───── Data provided ─────
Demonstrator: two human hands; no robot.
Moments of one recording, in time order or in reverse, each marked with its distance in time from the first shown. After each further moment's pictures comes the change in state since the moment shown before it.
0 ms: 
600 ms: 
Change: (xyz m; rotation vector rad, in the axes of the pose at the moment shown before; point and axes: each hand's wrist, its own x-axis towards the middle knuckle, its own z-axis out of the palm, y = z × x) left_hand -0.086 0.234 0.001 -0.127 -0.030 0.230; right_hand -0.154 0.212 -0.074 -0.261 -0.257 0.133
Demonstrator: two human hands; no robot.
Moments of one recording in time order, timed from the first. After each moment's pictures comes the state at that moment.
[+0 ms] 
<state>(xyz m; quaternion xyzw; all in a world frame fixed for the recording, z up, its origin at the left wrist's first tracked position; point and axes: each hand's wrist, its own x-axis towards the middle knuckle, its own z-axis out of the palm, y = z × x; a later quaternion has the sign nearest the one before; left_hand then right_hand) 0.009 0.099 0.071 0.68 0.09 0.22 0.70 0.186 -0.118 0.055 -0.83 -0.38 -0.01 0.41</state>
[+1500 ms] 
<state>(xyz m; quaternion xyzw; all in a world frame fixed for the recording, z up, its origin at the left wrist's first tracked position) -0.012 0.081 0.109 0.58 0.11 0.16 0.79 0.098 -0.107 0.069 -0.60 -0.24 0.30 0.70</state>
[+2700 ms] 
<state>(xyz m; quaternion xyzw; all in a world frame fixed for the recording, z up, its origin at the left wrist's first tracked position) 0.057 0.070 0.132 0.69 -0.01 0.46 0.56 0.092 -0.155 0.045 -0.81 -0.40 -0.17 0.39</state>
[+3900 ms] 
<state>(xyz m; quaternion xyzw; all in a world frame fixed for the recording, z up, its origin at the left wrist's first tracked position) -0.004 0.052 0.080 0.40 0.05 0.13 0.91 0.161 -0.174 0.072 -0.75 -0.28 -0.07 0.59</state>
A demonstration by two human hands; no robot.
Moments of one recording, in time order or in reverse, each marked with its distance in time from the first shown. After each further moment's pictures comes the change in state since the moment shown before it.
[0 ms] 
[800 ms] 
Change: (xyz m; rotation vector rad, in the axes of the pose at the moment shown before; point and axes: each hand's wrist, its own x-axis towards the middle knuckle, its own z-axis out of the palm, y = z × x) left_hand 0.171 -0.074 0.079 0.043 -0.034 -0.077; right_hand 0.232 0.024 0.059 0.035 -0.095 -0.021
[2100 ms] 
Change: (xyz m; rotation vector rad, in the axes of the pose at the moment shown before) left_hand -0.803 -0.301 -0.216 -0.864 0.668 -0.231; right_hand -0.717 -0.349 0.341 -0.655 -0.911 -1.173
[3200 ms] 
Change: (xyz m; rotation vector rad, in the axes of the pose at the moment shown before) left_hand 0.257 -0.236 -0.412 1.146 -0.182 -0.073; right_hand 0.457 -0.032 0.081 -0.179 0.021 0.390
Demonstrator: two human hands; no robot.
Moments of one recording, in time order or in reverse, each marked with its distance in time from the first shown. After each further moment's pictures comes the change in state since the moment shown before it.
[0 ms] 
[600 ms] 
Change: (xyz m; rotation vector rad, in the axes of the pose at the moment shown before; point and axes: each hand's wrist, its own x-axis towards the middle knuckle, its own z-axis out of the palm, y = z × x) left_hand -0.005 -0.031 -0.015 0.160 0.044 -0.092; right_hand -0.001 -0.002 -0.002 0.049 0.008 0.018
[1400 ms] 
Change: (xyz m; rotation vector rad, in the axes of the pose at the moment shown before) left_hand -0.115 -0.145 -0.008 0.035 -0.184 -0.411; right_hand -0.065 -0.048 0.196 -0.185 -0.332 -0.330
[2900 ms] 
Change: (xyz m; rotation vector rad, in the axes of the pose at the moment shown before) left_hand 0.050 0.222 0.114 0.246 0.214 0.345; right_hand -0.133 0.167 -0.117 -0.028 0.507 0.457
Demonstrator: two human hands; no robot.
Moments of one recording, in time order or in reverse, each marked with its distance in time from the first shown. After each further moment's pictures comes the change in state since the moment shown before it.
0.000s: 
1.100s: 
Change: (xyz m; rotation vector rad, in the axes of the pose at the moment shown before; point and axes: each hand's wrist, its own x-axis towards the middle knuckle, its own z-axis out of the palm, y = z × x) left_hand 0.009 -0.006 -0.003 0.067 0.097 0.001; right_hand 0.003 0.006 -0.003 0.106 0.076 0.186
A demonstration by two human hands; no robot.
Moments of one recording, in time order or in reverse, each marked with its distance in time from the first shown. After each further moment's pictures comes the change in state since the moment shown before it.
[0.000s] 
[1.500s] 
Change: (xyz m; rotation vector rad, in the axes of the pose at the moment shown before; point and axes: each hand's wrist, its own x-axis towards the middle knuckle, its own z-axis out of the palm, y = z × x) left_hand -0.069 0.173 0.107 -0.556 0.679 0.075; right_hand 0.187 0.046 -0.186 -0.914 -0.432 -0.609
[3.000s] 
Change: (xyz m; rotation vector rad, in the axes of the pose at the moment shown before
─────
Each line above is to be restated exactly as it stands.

Demonstrator: two human hands; no robot.
Moments of one recording, in time order or in reverse, each marked with its distance in time from the first shown. After each further moment's pictures comes the change in state since the moment shown before it.
0 ms: 
600 ms: 
Change: (xyz m; rotation vector rad, in the axes of the pose at the moment shown before; point and axes: each hand's wrist, its own x-axis towards the middle knuckle, its own z-axis out of the palm, y = z × x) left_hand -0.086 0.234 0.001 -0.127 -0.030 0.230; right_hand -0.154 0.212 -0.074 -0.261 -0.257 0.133
Demonstrator: two human hands; no robot.
Moments of one recording in time order, timed from the first. After each moment's pictures comes the state at that moment.
[+0 ms] 
<state>(xyz m; quaternion xyzw; all in a world frame fixed for the recording, z up, its origin at the left wrist's first tracked position; point and axes: each hand's wrist, its own x-axis towards the middle knuckle, its own z-axis out of the palm, y = z × x; a later quaternion has the sign nearest the one before; left_hand then right_hand) 0.009 0.099 0.071 0.68 0.09 0.22 0.70 0.186 -0.118 0.055 -0.83 -0.38 -0.01 0.41</state>
[+1500 ms] 
<state>(xyz m; quaternion xyzw; all in a world frame fixed for the recording, z up, its origin at the left wrist's first tracked position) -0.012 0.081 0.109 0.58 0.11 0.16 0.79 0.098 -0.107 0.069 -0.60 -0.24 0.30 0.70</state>
[+2700 ms] 
<state>(xyz m; quaternion xyzw; all in a world frame fixed for the recording, z up, its origin at the left wrist's first tracked position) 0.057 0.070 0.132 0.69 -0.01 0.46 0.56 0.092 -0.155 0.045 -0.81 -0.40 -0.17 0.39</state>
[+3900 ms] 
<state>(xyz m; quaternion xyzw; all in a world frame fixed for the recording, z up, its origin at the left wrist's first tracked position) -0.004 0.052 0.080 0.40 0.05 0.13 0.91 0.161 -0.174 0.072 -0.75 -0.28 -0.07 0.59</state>
A demonstration by two human hands; no robot.
Moments of one recording, in time order or in reverse, each marked with its distance in time from the first shown. After each further moment's pictures comes the change in state since the moment shown before it.
[0 ms] 
[800 ms] 
Change: (xyz m; rotation vector rad, in the axes of the pose at the moment shown before; point and axes: each hand's wrist, its own x-axis towards the middle knuckle, its own z-axis out of the palm, y = z × x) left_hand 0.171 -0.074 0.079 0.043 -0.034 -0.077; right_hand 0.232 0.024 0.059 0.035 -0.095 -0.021
[2100 ms] 
Change: (xyz m; rotation vector rad, in the axes of the pose at the moment shown before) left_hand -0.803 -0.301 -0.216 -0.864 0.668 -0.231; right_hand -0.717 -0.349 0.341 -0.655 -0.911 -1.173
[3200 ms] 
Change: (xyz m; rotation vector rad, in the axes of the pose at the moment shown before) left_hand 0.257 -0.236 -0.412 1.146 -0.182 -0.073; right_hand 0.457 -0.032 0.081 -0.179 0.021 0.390
Demonstrator: two human hands; no robot.
Moments of one recording, in time order or in reverse, each marked with its distance in time from the first shown. After each further moment's pictures comes the change in state since the moment shown before it.
[0 ms] 
[600 ms] 
Change: (xyz m; rotation vector rad, in the axes of the pose at the moment shown before; point and axes: each hand's wrist, its own x-axis towards the middle knuckle, its own z-axis out of the palm, y = z × x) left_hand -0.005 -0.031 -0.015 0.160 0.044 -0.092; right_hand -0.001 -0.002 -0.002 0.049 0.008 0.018
[1400 ms] 
Change: (xyz m; rotation vector rad, in the axes of the pose at the moment shown before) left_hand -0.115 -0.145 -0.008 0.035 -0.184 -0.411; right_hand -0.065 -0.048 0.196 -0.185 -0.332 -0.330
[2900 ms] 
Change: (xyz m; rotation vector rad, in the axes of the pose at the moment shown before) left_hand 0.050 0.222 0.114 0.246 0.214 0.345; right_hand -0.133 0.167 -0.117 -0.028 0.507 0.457
Demonstrator: two human hands; no robot.
Moments of one recording, in time order or in reverse, each marked with its distance in time from the first shown. After each further moment's pictures comes the change in state since the moment shown before it.
0.000s: 
1.100s: 
Change: (xyz m; rotation vector rad, in the axes of the pose at the moment shown before; point and axes: each hand's wrist, its own x-axis towards the middle knuckle, its own z-axis out of the palm, y = z × x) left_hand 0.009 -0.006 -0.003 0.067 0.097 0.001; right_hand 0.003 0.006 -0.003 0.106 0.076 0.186
A demonstration by two human hands; no robot.
Moments of one recording, in time order or in reverse, each marked with its distance in time from the first shown. After each further moment's pictures comes the change in state since the moment shown before it.
[0.000s] 
[1.500s] 
Change: (xyz m; rotation vector rad, in the axes of the pose at the moment shown before; point and axes: each hand's wrist, its own x-axis towards the middle knuckle, its own z-axis out of the palm, y = z × x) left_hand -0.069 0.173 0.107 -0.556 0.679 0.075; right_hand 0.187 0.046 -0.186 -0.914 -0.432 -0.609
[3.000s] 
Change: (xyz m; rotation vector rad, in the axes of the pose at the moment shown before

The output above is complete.